# How much water does your horse drink?



## smrobs (Jul 30, 2008)

Hmm, lets see. On a hot day, my horses will average 25 to 40 gallons in a 24 hour period. Better that they drink a ton than not drink enough, especially in heat like we've been having. Over the last few weeks, we've been having about the same heat as you, 100-115 and sunny sunny sunny.


----------



## cakemom (Jul 4, 2010)

Each drinks between 20-35 gallons a day.
_Posted via Mobile Device_


----------



## dee (Jul 30, 2009)

We have seven horses drinking out of our 200 gal (I think) water trough and our spring fed pond (which is the lowest I have EVER seen it!).
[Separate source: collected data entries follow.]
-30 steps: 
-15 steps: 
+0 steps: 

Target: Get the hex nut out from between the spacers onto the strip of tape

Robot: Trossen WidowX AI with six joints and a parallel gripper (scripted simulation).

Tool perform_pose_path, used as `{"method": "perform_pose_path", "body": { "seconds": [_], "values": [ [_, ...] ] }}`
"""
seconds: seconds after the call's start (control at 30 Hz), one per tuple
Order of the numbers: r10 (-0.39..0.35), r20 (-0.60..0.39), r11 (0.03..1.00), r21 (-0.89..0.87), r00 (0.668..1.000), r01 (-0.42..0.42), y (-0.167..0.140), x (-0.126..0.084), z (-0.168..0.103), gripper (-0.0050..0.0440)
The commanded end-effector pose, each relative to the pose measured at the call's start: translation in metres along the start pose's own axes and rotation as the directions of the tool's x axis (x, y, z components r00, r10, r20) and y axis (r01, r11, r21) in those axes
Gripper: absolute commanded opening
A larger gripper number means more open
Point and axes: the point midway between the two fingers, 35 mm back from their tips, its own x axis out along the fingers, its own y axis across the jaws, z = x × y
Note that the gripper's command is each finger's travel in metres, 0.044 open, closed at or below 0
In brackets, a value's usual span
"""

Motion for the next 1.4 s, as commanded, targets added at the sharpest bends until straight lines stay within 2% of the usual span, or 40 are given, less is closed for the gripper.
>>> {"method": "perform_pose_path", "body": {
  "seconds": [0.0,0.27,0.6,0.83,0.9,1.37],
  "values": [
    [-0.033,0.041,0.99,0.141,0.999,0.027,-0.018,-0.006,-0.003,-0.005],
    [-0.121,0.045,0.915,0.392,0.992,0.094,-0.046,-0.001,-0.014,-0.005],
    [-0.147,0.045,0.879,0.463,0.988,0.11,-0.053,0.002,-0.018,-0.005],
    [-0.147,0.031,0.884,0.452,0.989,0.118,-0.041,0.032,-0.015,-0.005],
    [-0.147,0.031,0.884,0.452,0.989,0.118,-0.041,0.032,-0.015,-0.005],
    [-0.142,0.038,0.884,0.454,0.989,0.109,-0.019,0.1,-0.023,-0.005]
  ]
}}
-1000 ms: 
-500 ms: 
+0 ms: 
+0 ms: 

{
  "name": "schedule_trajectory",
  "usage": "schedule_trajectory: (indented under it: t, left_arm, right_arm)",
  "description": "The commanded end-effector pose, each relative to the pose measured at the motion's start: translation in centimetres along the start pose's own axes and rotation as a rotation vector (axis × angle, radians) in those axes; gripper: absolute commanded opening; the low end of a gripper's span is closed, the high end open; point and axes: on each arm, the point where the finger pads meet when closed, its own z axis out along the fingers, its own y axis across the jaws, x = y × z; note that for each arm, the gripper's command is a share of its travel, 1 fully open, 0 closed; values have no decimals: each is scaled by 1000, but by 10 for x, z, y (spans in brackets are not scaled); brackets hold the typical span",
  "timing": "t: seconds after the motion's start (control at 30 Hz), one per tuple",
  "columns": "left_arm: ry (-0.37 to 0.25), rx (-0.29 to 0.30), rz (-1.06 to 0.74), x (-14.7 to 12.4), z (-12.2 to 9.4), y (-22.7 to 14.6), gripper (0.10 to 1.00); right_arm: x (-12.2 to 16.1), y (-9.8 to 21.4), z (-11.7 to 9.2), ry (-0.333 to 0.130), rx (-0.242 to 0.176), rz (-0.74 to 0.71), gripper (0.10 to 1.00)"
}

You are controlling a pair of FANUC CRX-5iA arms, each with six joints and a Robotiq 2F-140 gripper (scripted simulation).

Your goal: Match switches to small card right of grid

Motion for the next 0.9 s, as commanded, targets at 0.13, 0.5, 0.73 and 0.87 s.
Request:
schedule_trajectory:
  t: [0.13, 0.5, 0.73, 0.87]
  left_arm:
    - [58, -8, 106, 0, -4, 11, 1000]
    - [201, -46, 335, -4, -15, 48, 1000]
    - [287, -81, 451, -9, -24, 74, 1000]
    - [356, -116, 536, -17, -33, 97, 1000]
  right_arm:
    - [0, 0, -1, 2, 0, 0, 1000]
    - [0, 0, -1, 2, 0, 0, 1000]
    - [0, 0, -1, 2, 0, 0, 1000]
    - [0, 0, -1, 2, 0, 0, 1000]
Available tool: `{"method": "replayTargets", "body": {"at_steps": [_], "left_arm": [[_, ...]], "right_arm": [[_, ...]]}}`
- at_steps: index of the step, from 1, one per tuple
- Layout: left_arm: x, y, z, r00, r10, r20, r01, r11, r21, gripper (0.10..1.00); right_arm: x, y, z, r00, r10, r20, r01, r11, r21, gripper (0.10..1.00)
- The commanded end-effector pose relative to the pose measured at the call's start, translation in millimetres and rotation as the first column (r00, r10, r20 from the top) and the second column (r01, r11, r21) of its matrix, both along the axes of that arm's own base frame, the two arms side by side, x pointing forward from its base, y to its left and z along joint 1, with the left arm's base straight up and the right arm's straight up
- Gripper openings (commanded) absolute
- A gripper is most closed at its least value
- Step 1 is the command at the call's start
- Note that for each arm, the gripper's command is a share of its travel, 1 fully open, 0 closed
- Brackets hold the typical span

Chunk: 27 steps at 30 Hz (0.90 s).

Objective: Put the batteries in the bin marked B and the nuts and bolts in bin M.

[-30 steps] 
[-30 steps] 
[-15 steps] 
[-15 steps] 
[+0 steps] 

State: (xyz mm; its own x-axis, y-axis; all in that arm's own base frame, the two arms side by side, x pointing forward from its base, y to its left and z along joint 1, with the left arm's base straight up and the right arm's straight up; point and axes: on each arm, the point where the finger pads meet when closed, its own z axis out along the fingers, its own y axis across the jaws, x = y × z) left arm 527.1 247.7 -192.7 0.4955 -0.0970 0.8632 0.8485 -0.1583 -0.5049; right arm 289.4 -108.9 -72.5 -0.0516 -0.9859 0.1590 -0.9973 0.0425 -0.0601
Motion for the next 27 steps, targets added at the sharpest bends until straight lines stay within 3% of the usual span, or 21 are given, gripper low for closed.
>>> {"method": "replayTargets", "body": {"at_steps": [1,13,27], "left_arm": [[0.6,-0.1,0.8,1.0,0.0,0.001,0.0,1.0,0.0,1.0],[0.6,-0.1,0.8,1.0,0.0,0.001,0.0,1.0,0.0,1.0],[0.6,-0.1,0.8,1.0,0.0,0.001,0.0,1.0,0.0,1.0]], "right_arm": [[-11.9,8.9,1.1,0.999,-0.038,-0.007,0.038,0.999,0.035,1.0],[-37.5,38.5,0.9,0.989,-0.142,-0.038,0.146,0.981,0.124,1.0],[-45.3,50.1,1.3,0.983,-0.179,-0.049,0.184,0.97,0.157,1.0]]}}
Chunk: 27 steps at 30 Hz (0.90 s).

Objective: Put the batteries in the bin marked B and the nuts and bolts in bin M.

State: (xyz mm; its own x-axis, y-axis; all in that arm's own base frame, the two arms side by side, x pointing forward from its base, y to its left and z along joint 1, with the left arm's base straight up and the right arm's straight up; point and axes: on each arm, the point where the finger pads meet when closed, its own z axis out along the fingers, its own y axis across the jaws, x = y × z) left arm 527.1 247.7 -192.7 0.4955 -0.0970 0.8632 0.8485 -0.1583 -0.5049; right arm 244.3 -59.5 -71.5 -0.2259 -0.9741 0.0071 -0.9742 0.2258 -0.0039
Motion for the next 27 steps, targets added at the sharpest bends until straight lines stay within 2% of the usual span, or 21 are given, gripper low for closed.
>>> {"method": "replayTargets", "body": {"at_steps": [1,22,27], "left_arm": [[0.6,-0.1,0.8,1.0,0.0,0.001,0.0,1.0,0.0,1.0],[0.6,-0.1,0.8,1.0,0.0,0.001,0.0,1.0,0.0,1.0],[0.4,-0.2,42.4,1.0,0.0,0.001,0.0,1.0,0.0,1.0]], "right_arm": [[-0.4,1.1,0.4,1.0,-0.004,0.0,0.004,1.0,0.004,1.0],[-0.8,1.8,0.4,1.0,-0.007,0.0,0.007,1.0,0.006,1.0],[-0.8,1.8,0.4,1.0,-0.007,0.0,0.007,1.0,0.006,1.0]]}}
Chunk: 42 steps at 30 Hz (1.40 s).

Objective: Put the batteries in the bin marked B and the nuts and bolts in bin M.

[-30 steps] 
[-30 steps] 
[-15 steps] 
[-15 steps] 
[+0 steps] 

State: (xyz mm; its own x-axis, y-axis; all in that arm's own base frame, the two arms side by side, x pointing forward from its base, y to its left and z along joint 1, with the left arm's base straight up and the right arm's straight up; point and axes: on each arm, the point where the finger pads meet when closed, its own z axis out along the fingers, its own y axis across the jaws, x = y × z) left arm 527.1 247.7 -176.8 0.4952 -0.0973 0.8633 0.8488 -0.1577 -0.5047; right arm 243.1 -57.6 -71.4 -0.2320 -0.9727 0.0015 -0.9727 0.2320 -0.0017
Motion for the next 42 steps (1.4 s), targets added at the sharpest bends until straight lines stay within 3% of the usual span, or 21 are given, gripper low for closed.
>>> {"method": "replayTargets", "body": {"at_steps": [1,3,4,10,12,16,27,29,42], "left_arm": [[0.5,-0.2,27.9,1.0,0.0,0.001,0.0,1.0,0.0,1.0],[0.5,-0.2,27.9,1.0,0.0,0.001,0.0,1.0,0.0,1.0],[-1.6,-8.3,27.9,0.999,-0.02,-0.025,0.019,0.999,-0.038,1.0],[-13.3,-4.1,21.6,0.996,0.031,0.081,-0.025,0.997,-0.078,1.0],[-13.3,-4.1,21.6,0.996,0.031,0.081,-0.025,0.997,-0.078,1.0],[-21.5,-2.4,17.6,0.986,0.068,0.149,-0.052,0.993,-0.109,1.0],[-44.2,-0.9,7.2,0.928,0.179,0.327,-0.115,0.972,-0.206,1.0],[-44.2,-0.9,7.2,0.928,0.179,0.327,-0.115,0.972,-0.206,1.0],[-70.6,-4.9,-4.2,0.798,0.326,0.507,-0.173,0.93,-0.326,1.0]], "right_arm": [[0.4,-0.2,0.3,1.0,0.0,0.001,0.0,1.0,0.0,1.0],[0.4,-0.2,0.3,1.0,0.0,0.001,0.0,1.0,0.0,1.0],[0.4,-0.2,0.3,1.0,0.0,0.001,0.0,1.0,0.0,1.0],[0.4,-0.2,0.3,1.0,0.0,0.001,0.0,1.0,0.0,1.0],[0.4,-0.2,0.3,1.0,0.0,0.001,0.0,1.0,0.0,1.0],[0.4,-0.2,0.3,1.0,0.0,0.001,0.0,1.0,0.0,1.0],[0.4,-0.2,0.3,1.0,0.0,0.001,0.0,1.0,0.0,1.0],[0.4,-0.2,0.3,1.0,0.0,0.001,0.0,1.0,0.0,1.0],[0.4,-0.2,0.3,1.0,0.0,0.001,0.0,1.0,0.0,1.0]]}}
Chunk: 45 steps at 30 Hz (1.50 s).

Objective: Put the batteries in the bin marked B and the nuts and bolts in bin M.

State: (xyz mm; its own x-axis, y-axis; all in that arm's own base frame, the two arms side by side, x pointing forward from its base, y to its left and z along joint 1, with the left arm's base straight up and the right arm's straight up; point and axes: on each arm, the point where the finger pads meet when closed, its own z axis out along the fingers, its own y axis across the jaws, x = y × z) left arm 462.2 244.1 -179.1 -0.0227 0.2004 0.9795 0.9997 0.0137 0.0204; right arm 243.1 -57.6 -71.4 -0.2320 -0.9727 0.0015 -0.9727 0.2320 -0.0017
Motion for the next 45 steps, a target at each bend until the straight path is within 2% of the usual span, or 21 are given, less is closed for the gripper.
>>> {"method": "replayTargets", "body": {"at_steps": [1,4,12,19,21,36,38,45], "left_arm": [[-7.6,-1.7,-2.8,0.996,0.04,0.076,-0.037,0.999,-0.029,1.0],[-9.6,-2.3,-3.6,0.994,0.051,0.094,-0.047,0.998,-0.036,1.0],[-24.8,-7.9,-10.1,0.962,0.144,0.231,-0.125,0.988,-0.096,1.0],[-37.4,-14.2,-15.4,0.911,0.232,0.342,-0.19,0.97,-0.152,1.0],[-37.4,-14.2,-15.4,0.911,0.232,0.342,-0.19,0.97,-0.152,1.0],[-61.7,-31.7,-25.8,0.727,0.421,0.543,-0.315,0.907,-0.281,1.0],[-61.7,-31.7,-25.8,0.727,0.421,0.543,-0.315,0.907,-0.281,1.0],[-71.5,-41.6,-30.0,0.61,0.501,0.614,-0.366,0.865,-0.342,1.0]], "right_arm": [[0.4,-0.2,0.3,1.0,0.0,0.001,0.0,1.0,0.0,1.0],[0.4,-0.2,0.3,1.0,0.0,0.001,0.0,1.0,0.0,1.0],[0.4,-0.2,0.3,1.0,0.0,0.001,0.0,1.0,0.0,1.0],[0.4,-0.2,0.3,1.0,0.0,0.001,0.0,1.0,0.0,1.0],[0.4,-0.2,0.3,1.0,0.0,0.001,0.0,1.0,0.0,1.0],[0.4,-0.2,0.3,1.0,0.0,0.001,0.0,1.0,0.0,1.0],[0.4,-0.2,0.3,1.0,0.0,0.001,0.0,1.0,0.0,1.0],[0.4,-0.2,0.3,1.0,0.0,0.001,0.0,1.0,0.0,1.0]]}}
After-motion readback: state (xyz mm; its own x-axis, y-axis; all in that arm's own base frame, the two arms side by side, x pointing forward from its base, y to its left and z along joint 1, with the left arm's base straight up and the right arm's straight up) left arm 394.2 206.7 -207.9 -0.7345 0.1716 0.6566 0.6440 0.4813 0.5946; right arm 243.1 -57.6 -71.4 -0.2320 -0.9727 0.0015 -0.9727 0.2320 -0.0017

We fill that trough up four times a day - and the horses still drink from the pond!

They do love a swim in the pond and a roll in the mud when it's hot. My horses look like crap they are so dirty, but they are happy!


----------



## MHFoundation Quarters (Feb 23, 2011)

While we aren't having quite the heat you guys are now, we've had a record setting summer for us. I think we went 26 days above 95 degrees. It's now back in the 80s, yay! 

Mine are averaging 25-35 gallons a day.


----------



## MicKey73 (Dec 26, 2010)

Thank you all! Anyone else want to weigh in?
_Posted via Mobile Device_


----------



## SorrelHorse (Apr 9, 2009)

I put four horses on a 50 gallon barrel, and you'd be surprised that they take about a day and a half to get it to where I need to fill it.

However I think they started drinking form the sprinklers.....Dangit.


----------



## MicKey73 (Dec 26, 2010)

Sorrel, I wanna see your horses drinking from a spinkler!!


----------



## PaintHorseMares (Apr 19, 2008)

SorrelHorse said:


> However I think they started drinking form the sprinklers.....Dangit.


We had to take the handle off our faucet because out mischievous mare learned how to turn it on with her mouth ;-)

There must be a lot of thirsty horses out there...our mares only drink about 12-15 gallons a day each, even in the 100 degree heat.


----------